Where does the word "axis" appear in the data? Copy every line that holds it.

(Source records)
::::::::::

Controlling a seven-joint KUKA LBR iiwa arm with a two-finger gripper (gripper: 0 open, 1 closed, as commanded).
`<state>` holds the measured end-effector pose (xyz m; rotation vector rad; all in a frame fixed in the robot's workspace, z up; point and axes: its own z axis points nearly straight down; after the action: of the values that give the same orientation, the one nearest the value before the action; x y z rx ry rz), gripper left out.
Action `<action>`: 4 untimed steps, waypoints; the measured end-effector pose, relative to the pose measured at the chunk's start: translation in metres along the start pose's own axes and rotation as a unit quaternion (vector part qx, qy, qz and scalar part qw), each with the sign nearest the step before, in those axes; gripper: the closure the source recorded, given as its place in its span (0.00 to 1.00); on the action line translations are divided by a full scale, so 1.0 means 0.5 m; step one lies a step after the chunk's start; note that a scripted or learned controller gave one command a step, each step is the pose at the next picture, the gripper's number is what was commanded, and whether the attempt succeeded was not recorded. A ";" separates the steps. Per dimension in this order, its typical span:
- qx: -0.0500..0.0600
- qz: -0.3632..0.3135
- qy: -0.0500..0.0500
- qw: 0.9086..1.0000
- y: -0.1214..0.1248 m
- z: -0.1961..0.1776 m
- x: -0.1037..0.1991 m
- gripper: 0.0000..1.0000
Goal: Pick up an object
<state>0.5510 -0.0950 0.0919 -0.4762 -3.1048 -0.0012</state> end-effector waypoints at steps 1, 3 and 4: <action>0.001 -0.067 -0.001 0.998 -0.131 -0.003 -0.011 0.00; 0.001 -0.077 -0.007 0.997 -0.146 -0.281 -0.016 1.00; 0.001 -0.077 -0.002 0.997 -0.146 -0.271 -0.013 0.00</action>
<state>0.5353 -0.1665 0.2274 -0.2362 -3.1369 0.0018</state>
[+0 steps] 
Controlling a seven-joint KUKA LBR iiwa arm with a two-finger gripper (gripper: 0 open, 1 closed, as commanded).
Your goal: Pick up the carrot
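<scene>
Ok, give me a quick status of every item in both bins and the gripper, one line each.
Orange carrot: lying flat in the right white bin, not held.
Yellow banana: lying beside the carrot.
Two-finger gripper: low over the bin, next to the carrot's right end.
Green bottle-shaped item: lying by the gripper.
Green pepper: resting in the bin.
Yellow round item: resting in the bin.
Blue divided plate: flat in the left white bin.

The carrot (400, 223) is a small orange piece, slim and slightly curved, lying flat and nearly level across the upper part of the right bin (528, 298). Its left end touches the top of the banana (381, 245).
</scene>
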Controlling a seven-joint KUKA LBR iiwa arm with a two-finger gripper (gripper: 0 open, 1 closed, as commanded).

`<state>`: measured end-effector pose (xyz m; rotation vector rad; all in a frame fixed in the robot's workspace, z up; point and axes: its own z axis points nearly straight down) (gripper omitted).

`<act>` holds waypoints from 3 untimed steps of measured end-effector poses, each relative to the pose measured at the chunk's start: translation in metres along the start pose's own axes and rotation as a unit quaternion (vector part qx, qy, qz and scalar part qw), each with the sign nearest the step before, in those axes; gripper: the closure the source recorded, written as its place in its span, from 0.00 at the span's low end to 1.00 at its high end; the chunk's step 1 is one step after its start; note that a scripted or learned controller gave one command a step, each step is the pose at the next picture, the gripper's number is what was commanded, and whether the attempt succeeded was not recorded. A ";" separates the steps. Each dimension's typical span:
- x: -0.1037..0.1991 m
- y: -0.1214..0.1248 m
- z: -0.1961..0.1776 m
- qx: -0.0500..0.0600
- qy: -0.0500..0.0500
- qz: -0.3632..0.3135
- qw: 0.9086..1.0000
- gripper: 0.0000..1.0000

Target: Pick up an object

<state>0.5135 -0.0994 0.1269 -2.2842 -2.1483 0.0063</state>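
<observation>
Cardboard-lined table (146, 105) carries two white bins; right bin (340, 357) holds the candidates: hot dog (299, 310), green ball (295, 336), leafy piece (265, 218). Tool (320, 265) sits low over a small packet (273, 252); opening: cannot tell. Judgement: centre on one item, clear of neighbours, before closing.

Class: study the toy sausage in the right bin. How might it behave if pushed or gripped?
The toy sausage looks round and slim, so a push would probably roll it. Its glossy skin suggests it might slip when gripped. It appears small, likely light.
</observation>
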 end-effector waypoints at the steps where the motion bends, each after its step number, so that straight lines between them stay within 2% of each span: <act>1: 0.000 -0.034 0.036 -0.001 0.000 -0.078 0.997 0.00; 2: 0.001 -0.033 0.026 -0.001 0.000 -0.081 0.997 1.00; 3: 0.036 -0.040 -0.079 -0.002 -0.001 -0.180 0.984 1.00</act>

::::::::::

* Answer for this exercise
`<state>` holds the measured end-effector pose (xyz m; rotation vector rad; all in a frame fixed in the robot's workspace, z up; point and axes: its own z axis points nearly straight down; after the action: of the values that give the same orientation, the one nearest the value before the action; x y z rx ry rz), gripper left out.
`<state>`: measured end-effector pose (xyz m; rotation vector rad; all in a frame fixed in the robot's workspace, z up; point and axes: its own z axis points nearly straight down) (gripper omitted).

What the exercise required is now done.